Before beginning an exercise program, have a physical examination and discuss the program with your doctor. In addition, if your mobility is limited as a result of a chronic or disabling condition, be sure to review these exercises with your doctor. Keep in mind your level of ability and endurance so that you don't risk discomfort or injury. If you experience pain while exercising, stop that particular movement and ask your doctor about it on your next visit. 

Stick with it, and you will see results! 

Warming Up

Preparing the body for exercise is important for people at any age and all fitness levels. A warm-up period should begin with slow, rhythmic activities such as walking or jogging in place. Gradually increase the intensity until your pulse rate, respiration rate and body temperature are elevated, which is usually about the time that you break a light sweat.

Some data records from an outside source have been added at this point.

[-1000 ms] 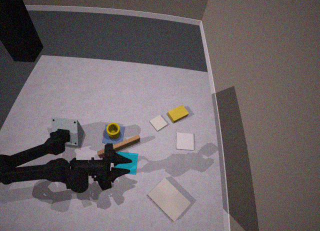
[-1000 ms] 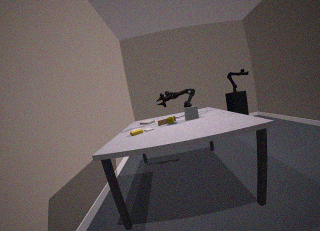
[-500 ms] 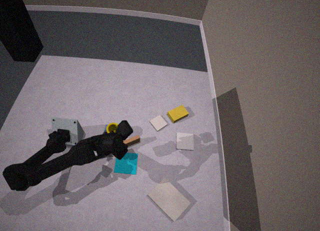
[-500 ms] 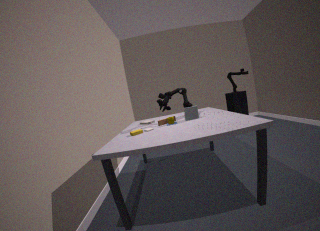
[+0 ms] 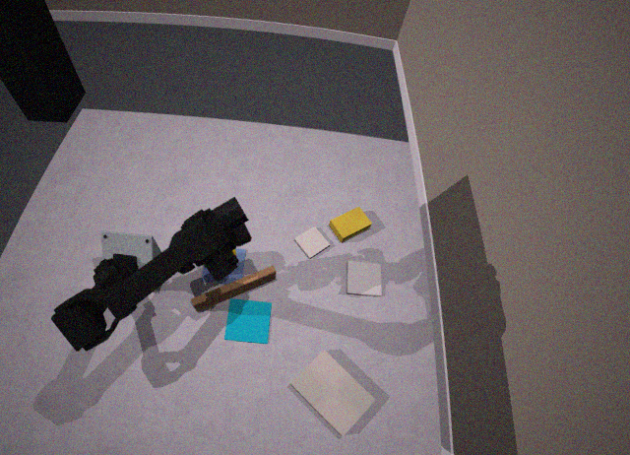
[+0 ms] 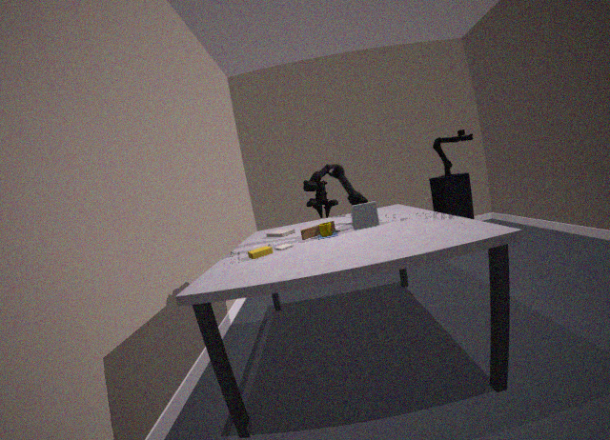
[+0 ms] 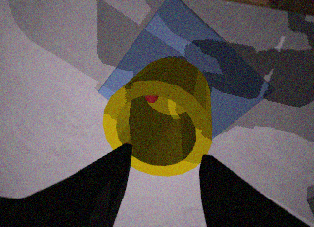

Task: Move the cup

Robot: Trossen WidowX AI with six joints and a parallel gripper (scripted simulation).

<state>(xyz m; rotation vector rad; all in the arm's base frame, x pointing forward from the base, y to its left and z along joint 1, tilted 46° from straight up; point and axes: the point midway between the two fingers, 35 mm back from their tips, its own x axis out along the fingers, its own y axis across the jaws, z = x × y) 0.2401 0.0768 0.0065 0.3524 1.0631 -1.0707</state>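
The teal pad is 9 cm ahead of my gripper tip, 14 cm to the right of it and 11 cm below it. The rest, counted from my gripper tip: wooden bar 5 cm ahead, 6 cm to the right, 8 cm below; then beige slab 32 cm ahead, 31 cm to the right, 9 cm below; then yellow block 36 cm ahead, 18 cm to the left, 9 cm below.
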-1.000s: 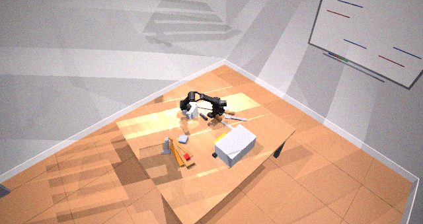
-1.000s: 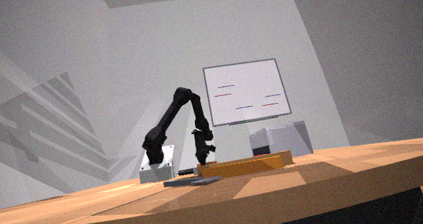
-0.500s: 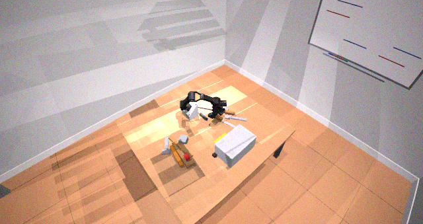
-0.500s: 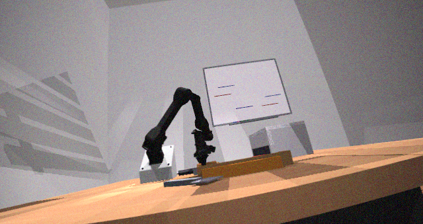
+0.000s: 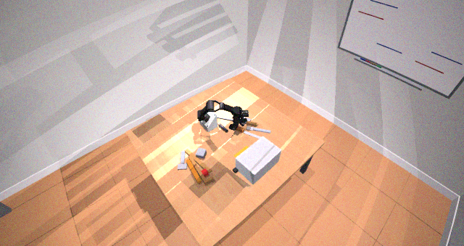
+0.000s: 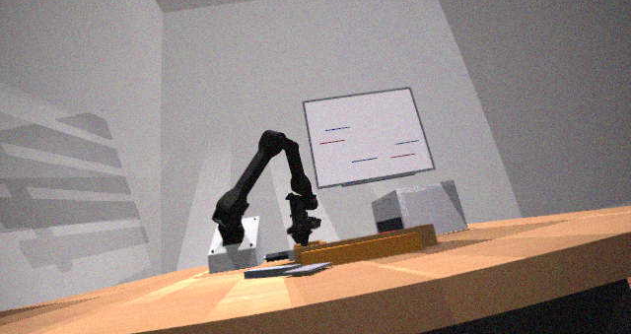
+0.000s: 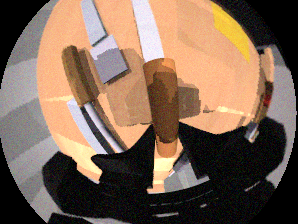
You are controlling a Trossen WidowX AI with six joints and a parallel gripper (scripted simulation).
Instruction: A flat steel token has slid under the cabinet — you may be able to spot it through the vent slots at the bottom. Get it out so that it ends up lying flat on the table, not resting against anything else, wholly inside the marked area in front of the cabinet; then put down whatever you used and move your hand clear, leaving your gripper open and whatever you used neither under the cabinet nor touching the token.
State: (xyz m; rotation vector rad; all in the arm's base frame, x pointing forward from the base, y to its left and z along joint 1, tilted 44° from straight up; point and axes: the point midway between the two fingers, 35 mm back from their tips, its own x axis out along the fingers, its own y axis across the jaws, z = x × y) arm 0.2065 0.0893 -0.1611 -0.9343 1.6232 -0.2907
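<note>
My gripper tip is now 4 cm short of the grey block, 40 cm to the left of it and 1 cm below it. Round my gripper tip: thin wooden stick 8 cm ahead, 46 cm to the right; red block 21 cm ahead, 48 cm to the right, 1 cm above; grey bar 7 cm behind, 12 cm to the left.
</note>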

It also is advisable to do some easy stretching exercises before moving on to the strength and endurance activities. 

Effective Exercising

Once you begin your daily exercise routine, keep these points in mind to get the best results: 
  • Always drink water before, during and after your exercise session.
  • Make exercising a part of your daily routine. You may want to set a regular time to exercise each day and invite a friend to join you.
  • Start gradually, about 5 to 10 minutes at first.
  • Increase the amount of exercise each day, up to about 30 to 60 minutes.
  • Breathe deeply and evenly during and between exercises. Don't hold your breath.
  • Rest whenever it is necessary.
  • Keep a daily written record of your progress.
  • Exercise to lively music, TV or with friends for added enjoyment.

Cool Down

If you have been participating in vigorous physical activity, it is extremely important not to stop suddenly. Abrupt stopping interferes with the return of the blood to the heart and may result in dizziness or fainting. Simply reduce the intensity of the exercise gradually and end with a few slow stretches.